Because latent infection with HHV6 is common, separating incidental detection of latent HHV6 unrelated to the patient’s acute presentation from active HHV6 infection is necessary to reliably attribute a case of encephalitis to HHV6. Although latent HHV6 may be detected in blood or brain tissue, detection of HHV6 DNA in the CSF by PCR is considered substantive evidence of active CNS infection in HSCT patients presenting with acute onset of amnesia in the first 2 months after transplantation. Clinically, CSF PCR is the most definitive test used in the evaluation of HHV6-associated encephalitis, because of the risk associated with obtaining pathology via brain biopsy. Because HHV6 DNA has occasionally been detected in CSF by PCR in patients without active encephalitis, positive CSF PCR has been described as “suggestive, but not definitive, evidence of virus encephalitis.²⁶” Nevertheless, Wang et al.²⁷ detected HHV6 in the CSF of only 1 of 107 (0.9%) immunocompromised patients without CNS symptoms whose CSF was probed with PCR. In view of the higher pretest probability of HHV6 encephalitis in the symptomatic HSCT population than in the asymptomatic group tested, this suggests that the false-positive rate for HHV6 CSF PCR in suspected acute HHV6 encephalitis may be quite low. Thus, it seems reasonably certain that the patients presented here did have limbic encephalitis because of HHV6 reactivation in the setting of increased immunosuppression early after HSCT. In addition, the disappearance of HHV6 from the CSF demonstrated by repeat PCR after resolution or improvement of these acute clinical symptoms supports a causal association. In 3 patients, qualitative PCR retesting of CSF no longer detected HHV6 DNA. In the fourth patient, quantitative PCR retesting showed serial reduction in HHV6 DNA from >999,000 copies/mL to below the threshold of quantitation and later to undetectable levels.
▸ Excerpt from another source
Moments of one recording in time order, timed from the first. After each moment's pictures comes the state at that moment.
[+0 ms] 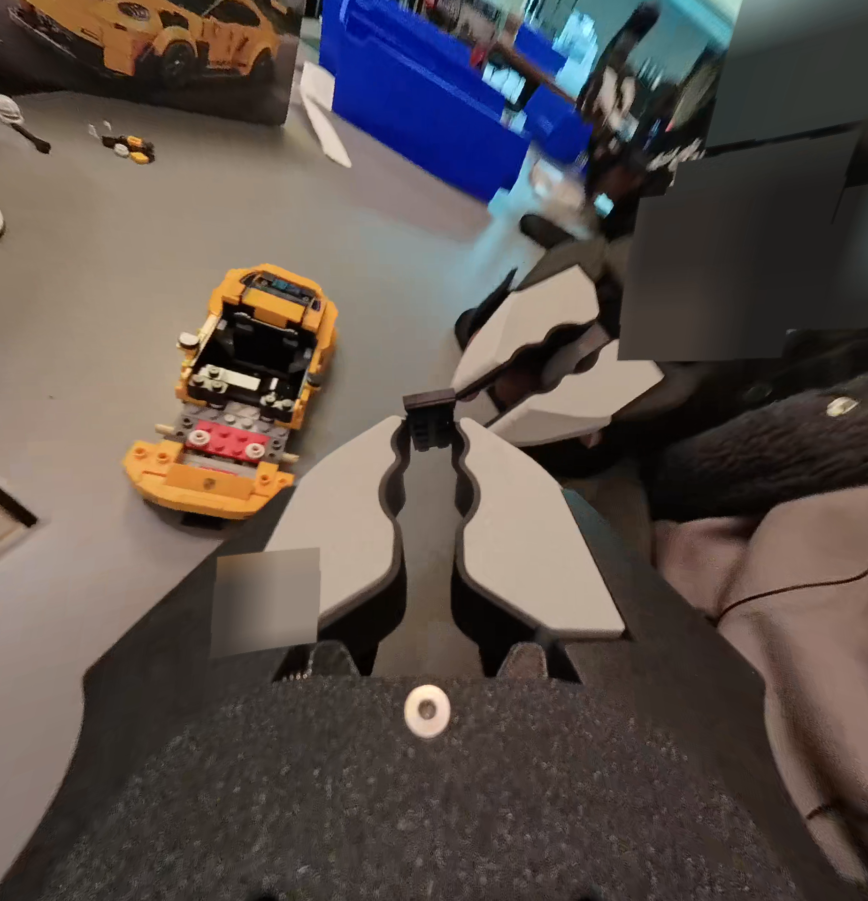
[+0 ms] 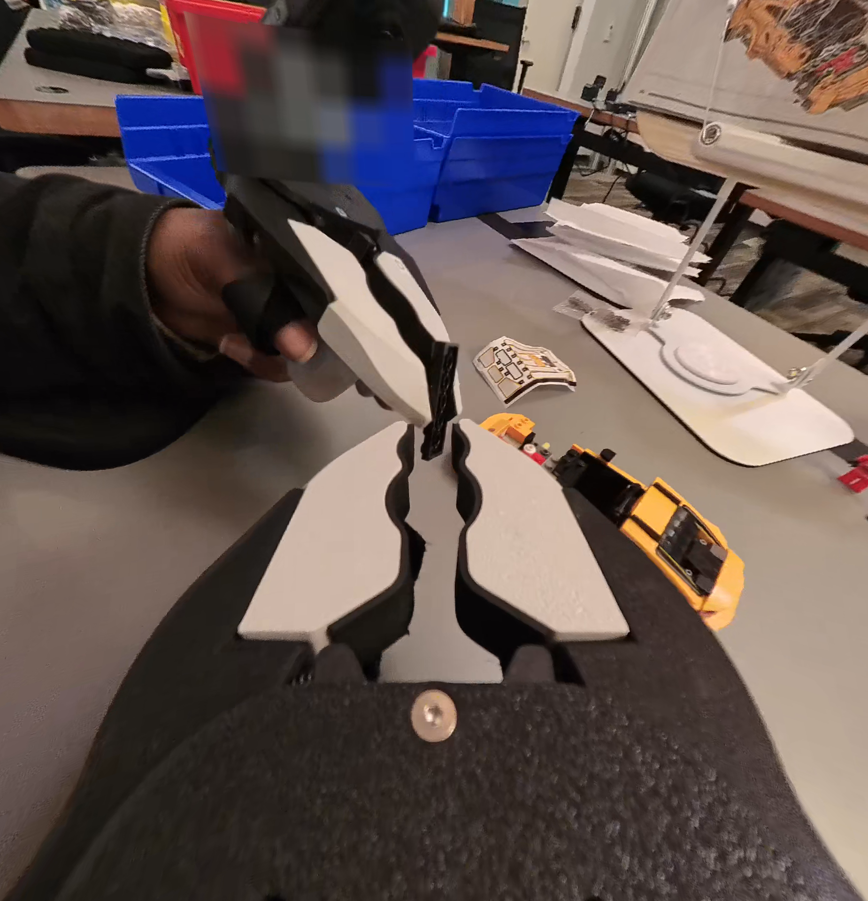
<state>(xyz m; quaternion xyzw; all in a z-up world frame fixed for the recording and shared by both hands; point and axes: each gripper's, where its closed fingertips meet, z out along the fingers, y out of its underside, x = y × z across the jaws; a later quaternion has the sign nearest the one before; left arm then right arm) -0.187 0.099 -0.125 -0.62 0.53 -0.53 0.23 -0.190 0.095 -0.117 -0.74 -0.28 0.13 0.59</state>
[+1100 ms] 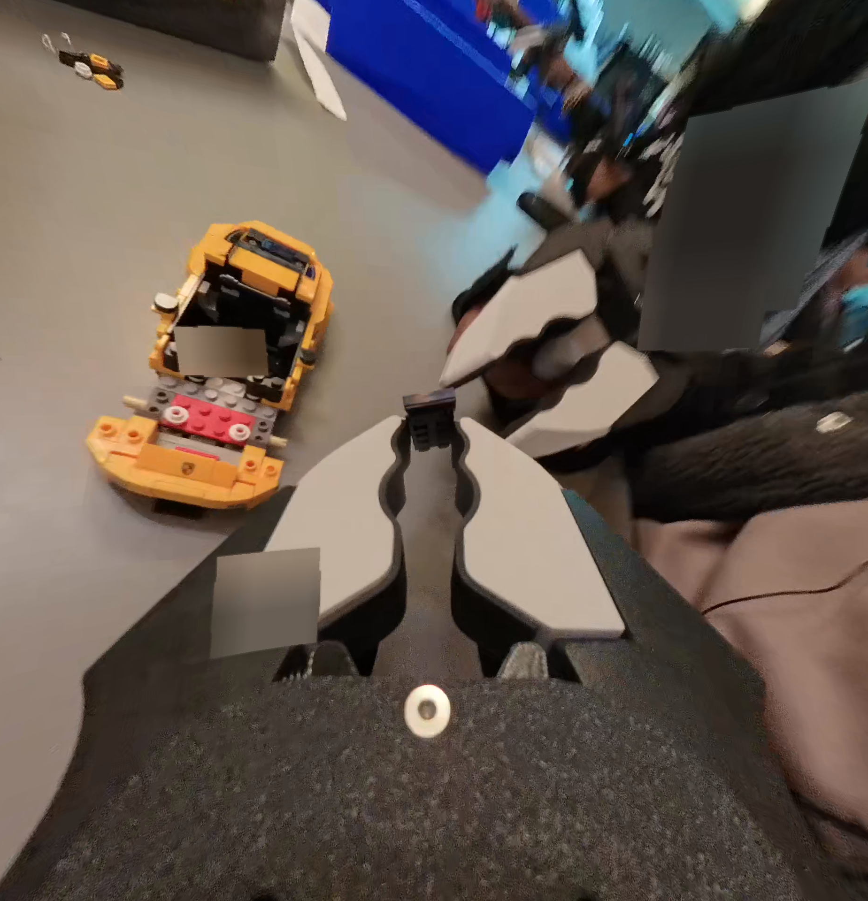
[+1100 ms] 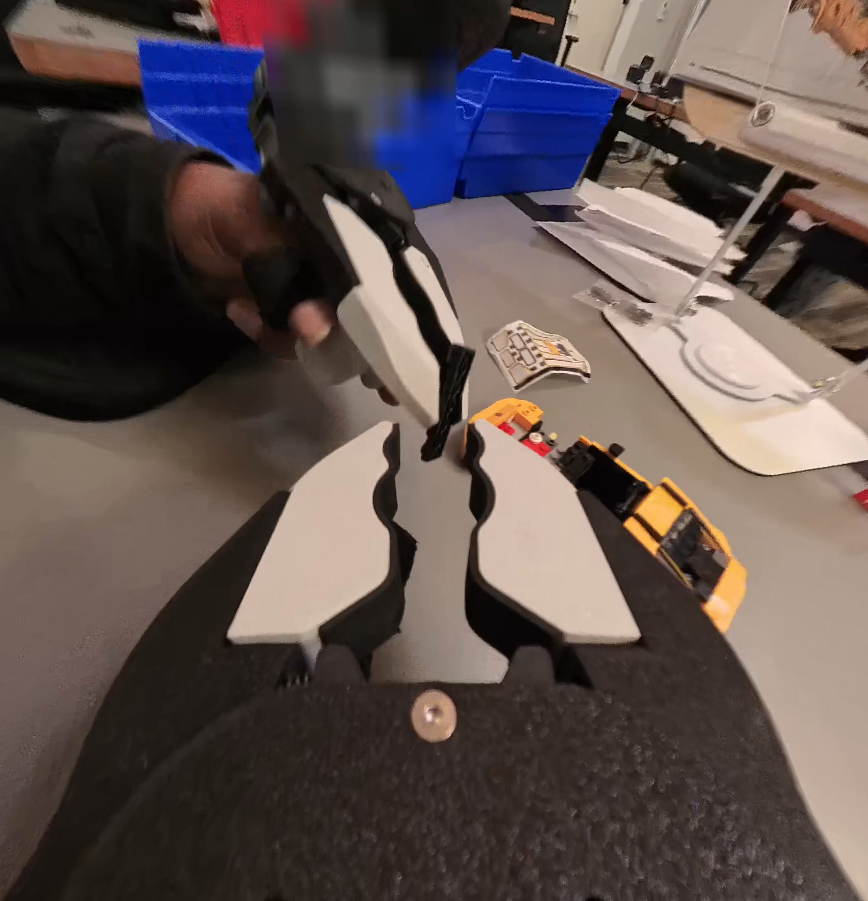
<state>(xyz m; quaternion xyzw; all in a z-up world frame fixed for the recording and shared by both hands) -0.182 0.096 -0.135 -0.64 0.51 -0.55 0.18 -0.189 0.094 -0.129 -0.74 -0.32 0.13 0.58</state>
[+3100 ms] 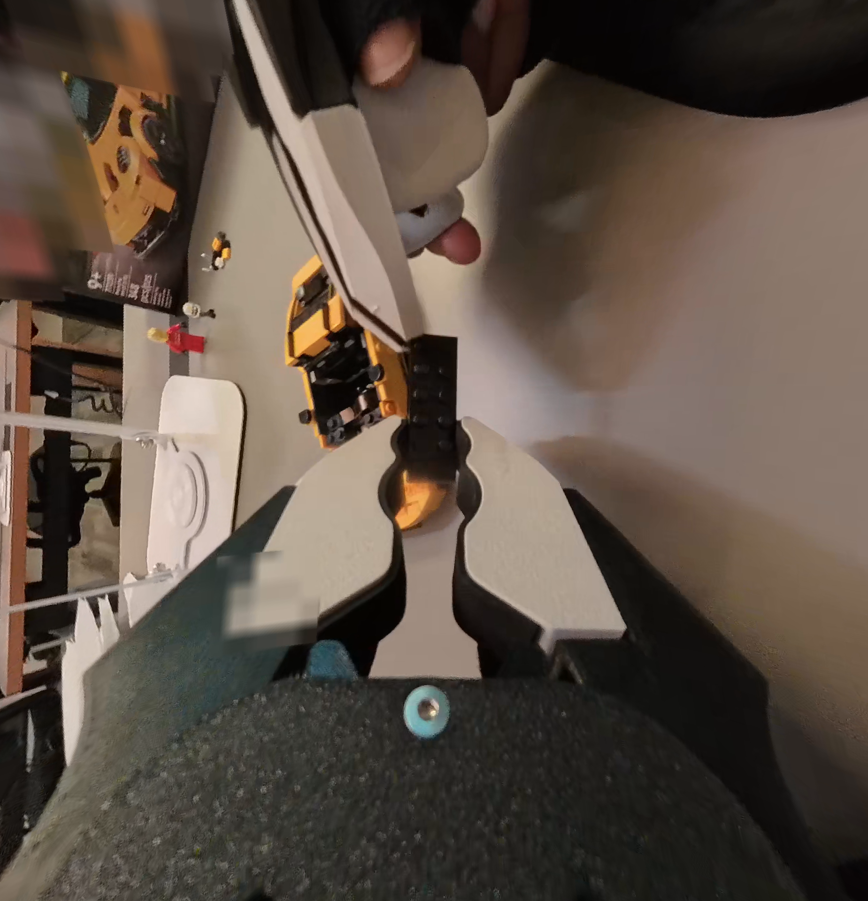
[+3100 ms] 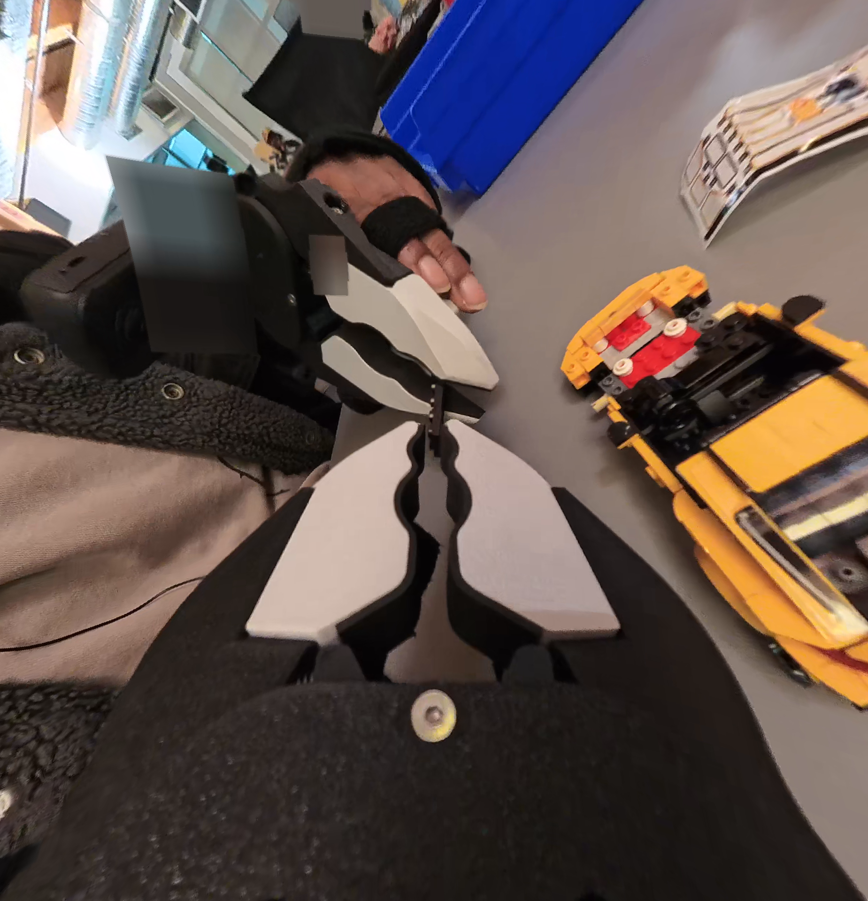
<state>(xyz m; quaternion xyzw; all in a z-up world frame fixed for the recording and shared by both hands) -0.172 0.112 -0.162 -0.41 0.82 -0.09 0.40 -0.163 0.094 -0.134 -0.75 -0.24 0.55 0.27</state>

As in our patients, the clinical outcomes reported in patients with HHV6 encephalitis vary from near complete recovery to death.³–¹⁶ The resolution of acute symptoms in one case was accompanied by clearing of HHV6 DNA from the CSF and complete resolution of the MR imaging signal intensity abnormality after treatment with high-dose acyclovir. Although there is no consensus about the best antiviral treatment, if any, for HHV6-associated encephalitis, patients are usually treated with foscarnet or ganciclovir, not acyclovir.¹,²⁸ In this case the patient’s transplanted immune system may have also contributed substantially to suppression of the HHV6 infection. Symptoms in the other 3 patients improved significantly but did not completely resolve, despite clearance of HHV6 from the CSF. The extent of abnormal T2 prolongation in these patients remained unchanged or decreased in the short term. In 2 of these patients, both of whom had clinically evident seizures, follow-up MR imaging was performed 2 to 3 months after presentation. In both, MR imaging demonstrated cerebral volume loss that was disproportionately prominent in the temporal lobes. This suggests relatively severe parenchymal injury that may contribute to the persistence of their symptoms, although chronic steroid use may also be a contributory factor in this volume loss. Likewise, evidence of hippocampal volume loss has been reported at autopsy by Wainwright et al¹³ in one patient who had subacute hippocampal sclerosis and HHV6 positive immunostaining 30 days after presenting with HHV6-assosciated encephalitis after HSCT.